2019-03-08 Thread Neal Gompa
On Fri, Mar 8, 2019 at 3:21 AM Panu Matilainen  wrote:
>
> On 3/7/19 5:52 PM, Florian Weimer wrote:
> > * Panu Matilainen:
> >
> >> On 3/7/19 1:13 PM, Florian Weimer wrote:
> >>> * Richard W. M. Jones:
> >>>
>  $ sudo dnf install glibc-headers.i686
> >>> …
>  Downgrading:
> >>>
> >>> That looks like a bug in itself.
> >>>
> >>> The last time I looked at something similar, I saw this: RPM would not
> >>> adjust a pre-existing symbolic link to a new target very late in the
> >>> transaction.  Like deleting old files which are gone in an update or
> >>> downgrade, this does *not* happen when the unpacking of the replacement
> >>> package happens, but towards the conclusion of the transaction.  In the
> >>> meantime, scriptlets run with the broken file system.
> >>>
> >>> In your case, maybe one of the scriptlet errors prevented the final step
> >>> with the adjustment of the symbolic link by RPM.
> >>>
> >>> (Just to be clear, the symbolic link is regularly packaged, it's not
> >>> something that we manage using scripts.)
> >>
> >> IIRC the issue is that at when ldconfig runs from the package scripts,
> >> on downgrade the newer file is still on disk and thus ldconfig leaves
> >> the link the way it is, but at the end of transaction it'll be gone
> >> and symlinks can be broken.
> >
> > Is there a chance that RPM will be changed to run more scriptlets with
> > the final disk contents?
>
> There's %transfiletriggerin, %transfiletriggerpostun and %posttrans that
> run after the entire transaction, and then the individual postun-type
> scripts/triggers.
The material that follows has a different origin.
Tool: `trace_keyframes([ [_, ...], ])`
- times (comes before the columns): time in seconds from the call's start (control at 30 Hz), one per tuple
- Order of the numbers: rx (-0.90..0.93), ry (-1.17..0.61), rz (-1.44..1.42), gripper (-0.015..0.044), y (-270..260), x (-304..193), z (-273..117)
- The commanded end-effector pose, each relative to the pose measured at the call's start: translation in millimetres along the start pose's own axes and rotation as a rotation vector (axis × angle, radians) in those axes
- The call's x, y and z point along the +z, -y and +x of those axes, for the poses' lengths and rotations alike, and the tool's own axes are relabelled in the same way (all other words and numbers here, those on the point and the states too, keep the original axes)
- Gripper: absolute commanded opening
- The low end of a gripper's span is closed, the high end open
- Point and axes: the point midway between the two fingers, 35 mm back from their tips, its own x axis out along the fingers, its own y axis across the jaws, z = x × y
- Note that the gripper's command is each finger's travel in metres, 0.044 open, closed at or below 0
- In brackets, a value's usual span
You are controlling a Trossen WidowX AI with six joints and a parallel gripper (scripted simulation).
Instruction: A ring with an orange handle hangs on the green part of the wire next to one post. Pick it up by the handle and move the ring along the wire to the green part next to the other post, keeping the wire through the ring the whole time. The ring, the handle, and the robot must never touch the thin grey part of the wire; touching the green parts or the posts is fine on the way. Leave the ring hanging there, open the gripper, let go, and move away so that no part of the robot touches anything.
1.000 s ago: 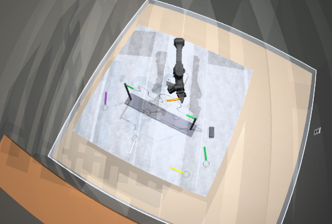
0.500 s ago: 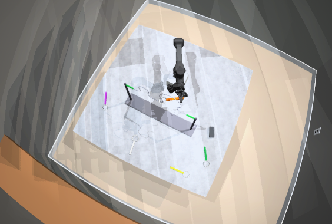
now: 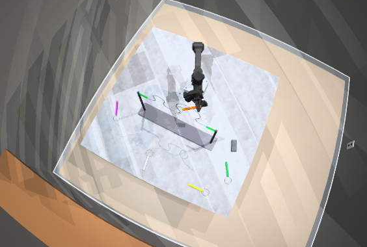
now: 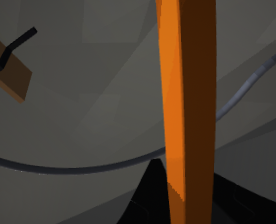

What is it that you're missing?
>
> >
> >> $ rpm -q --filetriggers glibc-common
> >> transfiletriggerin scriptlet (using /bin/sh) -- /lib, /lib64,
> >> /usr/lib, /usr/lib64
> >> /sbin/ldconfig
> >> transfiletriggerpostun scriptlet (using /bin/sh) -- /lib, /lib64,
> >> /usr/lib, /usr/lib64
> >> /sbin/ldconfig
> >>
> >> The %transfiletriggerpostun would've probably fixed it if it used -p
> >>  instead of shell.
> >
> > We switched to the shell for the benefit of rpm-ostree.
> >
>
> Sigh...

Will this be the motivator for rpm-ostree to finally support Lua scriptlets[1]?